Straight arm pull downs make me feel like my lats are big. Haven’t done them consistently enough or progressively (i.e. adding weight on a consistent and tracked basis) to know if they specifically are beneficial. But they help me feel my lats working much more dominantly/actively in any back based movements I do after.

Ab wheel work could be good as well, hits the trunk musculature (obviously) and also the lats relatively hard (when back is fatigued).


#12

Another advocate for back work here. I train my back every single day I train. Some days heavy, some days light, some days high volume or low volume etc. Just do a lot of it. Also, I incorporated a lot of lat raises for 20-30 reps immediately followed by a minute of continuous machine lateral raises. That superset done for ~5 rounds helped my medial head development a lot.
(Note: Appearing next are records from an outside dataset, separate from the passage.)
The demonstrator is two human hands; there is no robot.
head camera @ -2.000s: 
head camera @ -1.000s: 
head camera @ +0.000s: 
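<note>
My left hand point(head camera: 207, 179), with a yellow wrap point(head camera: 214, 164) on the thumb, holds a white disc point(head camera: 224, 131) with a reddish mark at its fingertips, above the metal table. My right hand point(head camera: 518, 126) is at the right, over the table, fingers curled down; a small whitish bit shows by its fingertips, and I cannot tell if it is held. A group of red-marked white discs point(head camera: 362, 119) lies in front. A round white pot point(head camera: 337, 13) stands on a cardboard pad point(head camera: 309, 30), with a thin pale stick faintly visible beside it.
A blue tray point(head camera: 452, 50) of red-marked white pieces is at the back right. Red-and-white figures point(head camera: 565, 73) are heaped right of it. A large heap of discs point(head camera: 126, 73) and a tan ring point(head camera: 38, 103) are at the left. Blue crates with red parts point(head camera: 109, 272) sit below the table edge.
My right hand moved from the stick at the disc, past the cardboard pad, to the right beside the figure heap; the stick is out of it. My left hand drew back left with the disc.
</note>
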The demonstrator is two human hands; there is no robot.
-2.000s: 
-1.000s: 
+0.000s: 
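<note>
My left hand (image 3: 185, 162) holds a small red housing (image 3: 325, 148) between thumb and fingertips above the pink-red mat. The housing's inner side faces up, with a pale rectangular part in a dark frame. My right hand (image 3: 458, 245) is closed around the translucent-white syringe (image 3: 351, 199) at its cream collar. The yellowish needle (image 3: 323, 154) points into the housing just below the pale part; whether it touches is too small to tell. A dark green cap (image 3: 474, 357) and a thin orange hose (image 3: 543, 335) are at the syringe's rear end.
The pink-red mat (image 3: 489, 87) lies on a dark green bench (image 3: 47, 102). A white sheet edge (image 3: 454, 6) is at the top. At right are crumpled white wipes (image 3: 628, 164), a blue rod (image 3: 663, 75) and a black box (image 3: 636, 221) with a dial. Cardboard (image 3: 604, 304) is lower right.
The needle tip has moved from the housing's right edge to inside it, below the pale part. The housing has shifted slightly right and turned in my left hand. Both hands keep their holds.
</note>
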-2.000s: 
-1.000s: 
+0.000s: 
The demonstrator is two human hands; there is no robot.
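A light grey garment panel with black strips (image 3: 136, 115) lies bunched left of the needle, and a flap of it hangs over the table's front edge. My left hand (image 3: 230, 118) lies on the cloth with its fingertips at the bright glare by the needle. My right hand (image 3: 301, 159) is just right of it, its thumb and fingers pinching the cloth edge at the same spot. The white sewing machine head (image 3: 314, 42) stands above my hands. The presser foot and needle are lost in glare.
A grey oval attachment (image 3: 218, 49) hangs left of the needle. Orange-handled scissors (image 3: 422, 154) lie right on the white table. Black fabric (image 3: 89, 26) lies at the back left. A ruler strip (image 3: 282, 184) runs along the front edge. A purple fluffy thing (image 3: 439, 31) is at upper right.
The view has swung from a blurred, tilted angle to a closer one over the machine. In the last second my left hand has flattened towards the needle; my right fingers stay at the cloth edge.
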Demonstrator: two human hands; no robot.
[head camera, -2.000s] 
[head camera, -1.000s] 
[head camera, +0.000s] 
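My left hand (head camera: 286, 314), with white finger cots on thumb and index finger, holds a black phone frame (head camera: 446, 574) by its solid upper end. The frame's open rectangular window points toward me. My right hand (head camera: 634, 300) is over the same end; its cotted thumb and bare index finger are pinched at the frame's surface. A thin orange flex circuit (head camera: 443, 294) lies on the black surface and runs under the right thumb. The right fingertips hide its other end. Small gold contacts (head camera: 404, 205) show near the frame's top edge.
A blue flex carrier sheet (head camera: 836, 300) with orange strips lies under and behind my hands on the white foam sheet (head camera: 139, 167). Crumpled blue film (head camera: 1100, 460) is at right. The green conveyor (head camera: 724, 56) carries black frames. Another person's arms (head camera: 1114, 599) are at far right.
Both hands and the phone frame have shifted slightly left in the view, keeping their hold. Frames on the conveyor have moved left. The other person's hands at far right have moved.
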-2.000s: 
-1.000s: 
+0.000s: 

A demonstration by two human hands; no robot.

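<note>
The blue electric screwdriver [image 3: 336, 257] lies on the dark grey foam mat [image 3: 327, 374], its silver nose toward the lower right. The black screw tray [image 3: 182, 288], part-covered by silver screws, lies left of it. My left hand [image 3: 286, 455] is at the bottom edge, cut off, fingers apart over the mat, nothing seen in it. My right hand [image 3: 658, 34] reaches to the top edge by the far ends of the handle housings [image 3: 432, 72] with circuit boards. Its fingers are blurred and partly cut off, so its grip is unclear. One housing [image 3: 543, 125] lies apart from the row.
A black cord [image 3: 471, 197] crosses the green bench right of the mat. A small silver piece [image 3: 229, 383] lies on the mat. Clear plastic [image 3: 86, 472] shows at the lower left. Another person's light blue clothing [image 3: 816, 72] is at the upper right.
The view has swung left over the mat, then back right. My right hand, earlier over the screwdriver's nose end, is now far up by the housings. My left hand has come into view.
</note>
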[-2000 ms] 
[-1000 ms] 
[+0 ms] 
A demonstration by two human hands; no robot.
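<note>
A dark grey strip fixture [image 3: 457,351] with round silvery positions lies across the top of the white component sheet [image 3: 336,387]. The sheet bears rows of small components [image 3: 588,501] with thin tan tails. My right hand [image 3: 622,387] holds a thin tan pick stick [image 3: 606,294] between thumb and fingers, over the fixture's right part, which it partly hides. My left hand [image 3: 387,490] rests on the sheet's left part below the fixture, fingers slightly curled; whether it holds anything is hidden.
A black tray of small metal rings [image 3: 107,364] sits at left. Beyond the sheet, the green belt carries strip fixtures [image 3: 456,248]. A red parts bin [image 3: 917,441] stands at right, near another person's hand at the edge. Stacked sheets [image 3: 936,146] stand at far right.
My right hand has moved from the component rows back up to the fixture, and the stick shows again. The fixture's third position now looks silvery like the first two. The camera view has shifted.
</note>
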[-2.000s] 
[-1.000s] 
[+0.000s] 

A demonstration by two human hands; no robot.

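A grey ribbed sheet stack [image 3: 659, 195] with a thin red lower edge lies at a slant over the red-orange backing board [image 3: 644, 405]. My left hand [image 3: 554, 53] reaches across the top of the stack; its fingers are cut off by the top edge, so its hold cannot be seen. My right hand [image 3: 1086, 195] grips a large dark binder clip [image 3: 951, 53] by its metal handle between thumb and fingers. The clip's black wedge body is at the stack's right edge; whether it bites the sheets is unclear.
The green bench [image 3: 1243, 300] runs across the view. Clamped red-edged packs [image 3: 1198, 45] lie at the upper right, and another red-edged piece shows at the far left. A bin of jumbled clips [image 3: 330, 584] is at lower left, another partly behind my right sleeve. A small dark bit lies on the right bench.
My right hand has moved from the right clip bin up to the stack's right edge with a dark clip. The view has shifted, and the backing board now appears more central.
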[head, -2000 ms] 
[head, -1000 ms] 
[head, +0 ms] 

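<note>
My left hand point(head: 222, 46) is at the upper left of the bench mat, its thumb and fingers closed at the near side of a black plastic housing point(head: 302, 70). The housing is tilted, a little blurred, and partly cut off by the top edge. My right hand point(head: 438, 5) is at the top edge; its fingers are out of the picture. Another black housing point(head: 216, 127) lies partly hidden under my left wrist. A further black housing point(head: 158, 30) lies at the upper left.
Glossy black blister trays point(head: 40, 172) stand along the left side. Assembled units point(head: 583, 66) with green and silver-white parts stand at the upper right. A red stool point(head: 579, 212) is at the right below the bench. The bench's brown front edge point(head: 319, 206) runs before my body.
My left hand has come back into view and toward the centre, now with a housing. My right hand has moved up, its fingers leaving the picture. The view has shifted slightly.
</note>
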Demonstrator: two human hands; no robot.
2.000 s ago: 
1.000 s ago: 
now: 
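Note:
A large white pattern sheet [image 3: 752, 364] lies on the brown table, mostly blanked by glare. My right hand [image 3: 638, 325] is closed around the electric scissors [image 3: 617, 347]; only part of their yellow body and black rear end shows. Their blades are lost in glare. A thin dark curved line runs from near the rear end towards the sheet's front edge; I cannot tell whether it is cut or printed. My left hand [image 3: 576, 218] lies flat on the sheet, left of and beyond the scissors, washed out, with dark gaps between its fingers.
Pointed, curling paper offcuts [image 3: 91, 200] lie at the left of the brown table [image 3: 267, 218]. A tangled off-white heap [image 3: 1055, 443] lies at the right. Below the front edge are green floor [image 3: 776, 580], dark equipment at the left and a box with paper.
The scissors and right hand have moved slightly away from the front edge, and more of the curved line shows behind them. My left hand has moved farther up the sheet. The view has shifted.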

Steer clear of neck or trap work for a while if those are already fairly well developed.


#13

I think it’s all about delt size and lat size (along with, of course, being lean). So Pull ups, rows, overhead pressing and lateral raises would be staples to hammer regularly.


#14

@samul @flappinit @loganator

Sorry, I had to.

EDIT: Paul Carter just posted an article today listing exercises for medial delts.


#15

First, how wide is your clavicle?


#16

I’m medially annoyed


#17

Not too wide, i’m only 5’9 so i don’t have the biggest frame


#18

Then you will never have wide shoulders, no matter what you do. See a doctor. They can help.


#19

Fuck me.


#20

Haha, I really didn’t want to have to quote you there man, but the medial discussion is still fresh on my mind!